DATASET EXTRACT:
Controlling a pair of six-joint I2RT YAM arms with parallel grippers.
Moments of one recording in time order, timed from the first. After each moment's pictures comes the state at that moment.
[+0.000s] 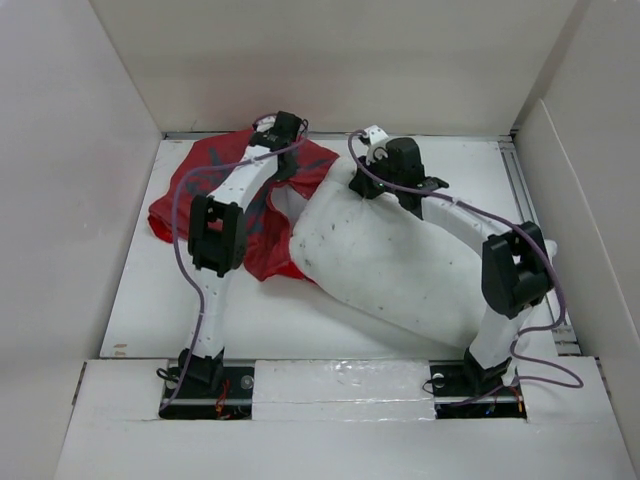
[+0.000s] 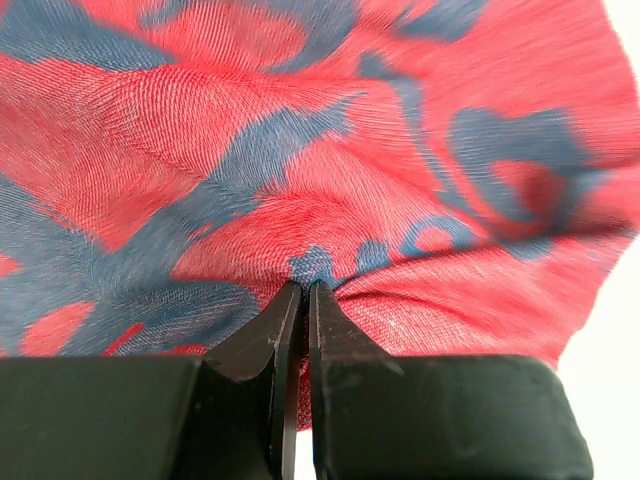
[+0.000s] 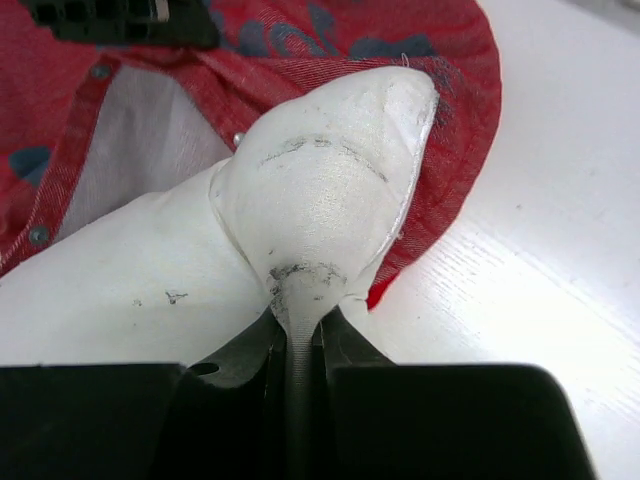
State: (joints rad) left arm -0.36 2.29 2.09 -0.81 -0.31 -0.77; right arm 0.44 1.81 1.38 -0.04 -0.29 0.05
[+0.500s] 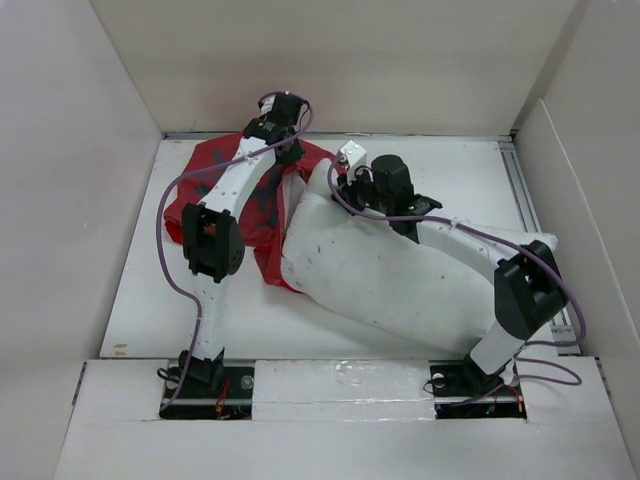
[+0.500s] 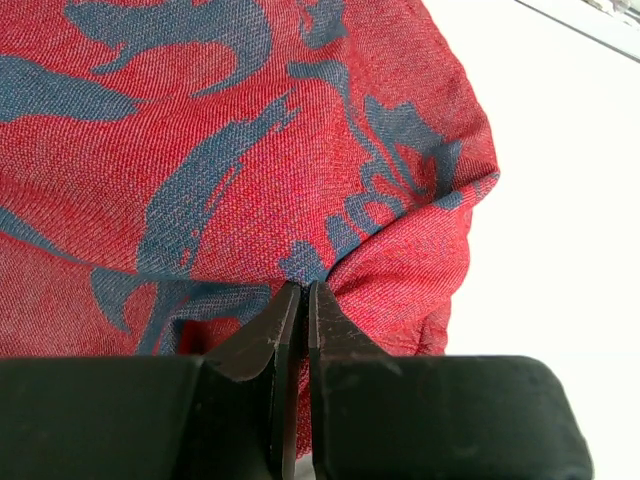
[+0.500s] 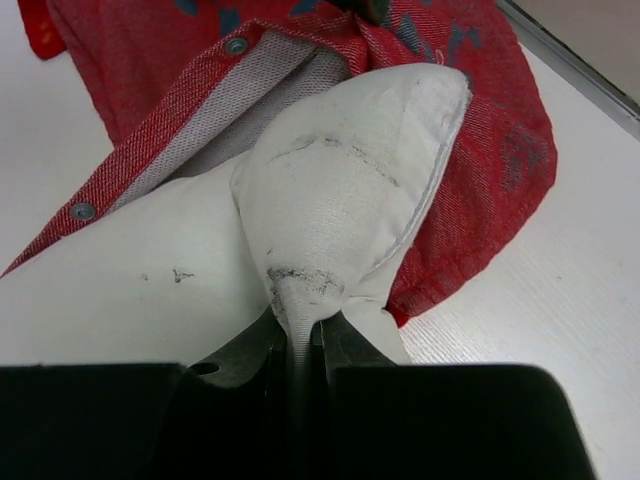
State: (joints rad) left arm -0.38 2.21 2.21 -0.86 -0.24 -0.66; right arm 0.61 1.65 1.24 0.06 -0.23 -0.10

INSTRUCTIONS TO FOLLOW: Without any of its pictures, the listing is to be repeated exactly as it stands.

RESPONSE BOX:
Controlling a pair of six-joint I2RT YAM arms with parallel grippers.
Moments of one recording in time order, timed from the first. After each moment's pictures comes the state at that moment.
[+0.000s] 
[+0.000s] 
[+0.000s] 
State: (joints rad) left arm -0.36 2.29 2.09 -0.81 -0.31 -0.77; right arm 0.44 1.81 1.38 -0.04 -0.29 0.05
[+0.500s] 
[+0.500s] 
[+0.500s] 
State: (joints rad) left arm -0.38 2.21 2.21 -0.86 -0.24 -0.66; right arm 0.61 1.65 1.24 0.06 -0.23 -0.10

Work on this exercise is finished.